◆ Activity ◆
Everything from the line holding "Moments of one" through the last line of the listing needs to be repeated exactly, with no other lines.

◆ Collected data ◆
__________
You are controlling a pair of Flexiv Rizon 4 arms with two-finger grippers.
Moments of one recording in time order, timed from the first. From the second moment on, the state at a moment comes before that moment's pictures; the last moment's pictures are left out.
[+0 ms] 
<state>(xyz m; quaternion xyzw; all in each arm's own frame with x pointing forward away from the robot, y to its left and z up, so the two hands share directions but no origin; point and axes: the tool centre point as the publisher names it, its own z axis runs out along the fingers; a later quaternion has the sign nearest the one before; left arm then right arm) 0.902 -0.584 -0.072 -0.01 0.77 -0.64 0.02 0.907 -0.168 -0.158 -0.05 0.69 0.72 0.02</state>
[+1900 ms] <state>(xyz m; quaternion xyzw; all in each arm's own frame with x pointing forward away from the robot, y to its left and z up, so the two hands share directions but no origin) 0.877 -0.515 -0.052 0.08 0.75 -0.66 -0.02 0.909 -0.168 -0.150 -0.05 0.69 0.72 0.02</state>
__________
◆ Solution for this task ◆
Moments of one recording in time order, timed from the first. From the second moment on, the state at a moment comes before that moment's pictures; the last moment's pictures are left out.
[+0 ms] 
<state>(xyz m; quaternion xyzw; all in each arm's own frame with x pointing forward away from the robot, y to its left and z up, so the two hands share directions but no origin; point and axes: the tool centre point as the publisher names it, its own z axis runs out along the fingers; a later quaternion has the sign nearest the one before; left arm then right arm) 0.902 -0.584 -0.072 -0.01 0.77 -0.64 0.02 0.907 -0.168 -0.158 -0.05 0.69 0.72 0.02</state>
[+1900 ms] <state>(xyz m; quaternion xyzw; all in each arm's own frame with x pointing forward away from the robot, y to its left and z up, so the two hands share directions but no origin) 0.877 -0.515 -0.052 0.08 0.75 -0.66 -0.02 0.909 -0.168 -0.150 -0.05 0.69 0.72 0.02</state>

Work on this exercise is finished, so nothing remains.